== Segment start ==
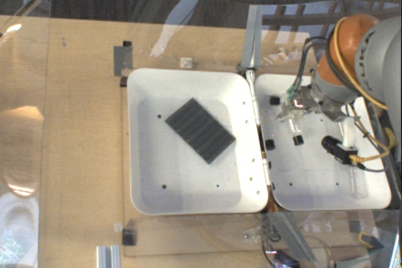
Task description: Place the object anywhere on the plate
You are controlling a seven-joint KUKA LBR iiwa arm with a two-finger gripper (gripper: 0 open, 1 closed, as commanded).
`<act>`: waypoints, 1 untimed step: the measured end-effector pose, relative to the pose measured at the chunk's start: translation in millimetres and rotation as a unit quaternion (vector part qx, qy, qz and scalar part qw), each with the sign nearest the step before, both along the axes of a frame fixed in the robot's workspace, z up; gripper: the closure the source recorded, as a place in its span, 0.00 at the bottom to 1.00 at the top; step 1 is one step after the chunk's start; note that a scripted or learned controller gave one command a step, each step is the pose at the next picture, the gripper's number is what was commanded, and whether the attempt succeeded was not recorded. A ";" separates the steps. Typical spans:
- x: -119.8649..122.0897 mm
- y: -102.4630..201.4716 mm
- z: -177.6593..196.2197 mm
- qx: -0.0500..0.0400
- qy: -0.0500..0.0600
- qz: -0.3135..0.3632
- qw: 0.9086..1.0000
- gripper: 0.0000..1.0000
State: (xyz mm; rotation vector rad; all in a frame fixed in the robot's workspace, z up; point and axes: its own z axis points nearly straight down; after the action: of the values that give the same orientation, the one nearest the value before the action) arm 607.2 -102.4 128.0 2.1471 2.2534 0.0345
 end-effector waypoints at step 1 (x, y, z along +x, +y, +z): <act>2.1 1.2 11.2 0.000 -0.003 0.002 1.000 1.00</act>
State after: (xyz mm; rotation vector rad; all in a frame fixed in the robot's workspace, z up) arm 609.2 -101.2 139.2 2.1392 2.2555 0.0403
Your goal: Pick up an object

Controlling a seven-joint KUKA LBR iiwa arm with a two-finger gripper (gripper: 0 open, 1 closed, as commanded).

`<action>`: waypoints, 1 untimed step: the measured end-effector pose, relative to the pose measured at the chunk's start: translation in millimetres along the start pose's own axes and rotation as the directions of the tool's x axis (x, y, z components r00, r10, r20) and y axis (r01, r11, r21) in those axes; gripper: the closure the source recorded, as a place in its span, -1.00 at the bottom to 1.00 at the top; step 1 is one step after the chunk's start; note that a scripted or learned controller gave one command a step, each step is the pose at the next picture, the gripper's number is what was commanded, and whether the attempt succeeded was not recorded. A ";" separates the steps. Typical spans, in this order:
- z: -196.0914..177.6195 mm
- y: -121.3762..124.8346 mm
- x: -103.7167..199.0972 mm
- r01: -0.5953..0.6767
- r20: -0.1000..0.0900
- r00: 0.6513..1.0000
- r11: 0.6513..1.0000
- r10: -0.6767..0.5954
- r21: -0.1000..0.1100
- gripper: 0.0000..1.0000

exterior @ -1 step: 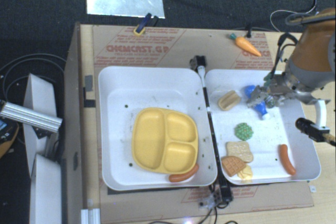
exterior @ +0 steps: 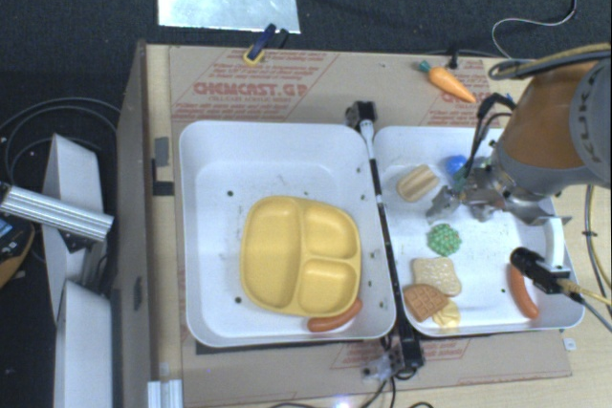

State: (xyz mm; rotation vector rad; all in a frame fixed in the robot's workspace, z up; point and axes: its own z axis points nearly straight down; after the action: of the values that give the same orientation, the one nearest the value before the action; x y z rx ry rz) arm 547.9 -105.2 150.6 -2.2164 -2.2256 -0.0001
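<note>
glossy yellow plastic tray (exterior: 298, 253); smooth white plastic bins (exterior: 215, 205).

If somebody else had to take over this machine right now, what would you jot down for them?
Gripper low in the right bin, between the bread roll and the green toy; nothing seen held.
Right bin also has crackers, a sausage, a blue piece.
Left bin: yellow divided plate, another sausage.
Carrot lies outside.
Nothing lifted yet; pick remains.
</note>
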 end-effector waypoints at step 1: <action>44.0 -3.7 -1.6 -0.003 0.000 1.000 1.000 0.003 0.000 -1.00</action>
State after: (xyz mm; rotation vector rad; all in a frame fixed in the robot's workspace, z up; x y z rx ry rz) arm 544.1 -106.8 106.6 -2.2196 -2.2230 0.0000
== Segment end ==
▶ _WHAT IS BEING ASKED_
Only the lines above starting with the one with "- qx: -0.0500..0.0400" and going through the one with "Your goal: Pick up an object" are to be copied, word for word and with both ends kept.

▶ _RESULT FOR THIS EXERCISE_
- qx: -0.0500..0.0400
- qy: -0.0500..0.0600
- qz: -0.3135..0.3632
- qw: 0.9086..1.0000
- gripper: 0.0000..1.0000
State: (xyz mm; rotation vector rad; all in a frame fixed in the robot's workspace, z up; point and axes: its own z axis points nearly straight down; after the action: of the values that give the same orientation, the one nearest the value before the action) arm 607.2 -102.4 128.0 2.1471 2.2534 0.0345
 end-effector waypoints at step 1 (x, y, z along +x, +y, +z): <act>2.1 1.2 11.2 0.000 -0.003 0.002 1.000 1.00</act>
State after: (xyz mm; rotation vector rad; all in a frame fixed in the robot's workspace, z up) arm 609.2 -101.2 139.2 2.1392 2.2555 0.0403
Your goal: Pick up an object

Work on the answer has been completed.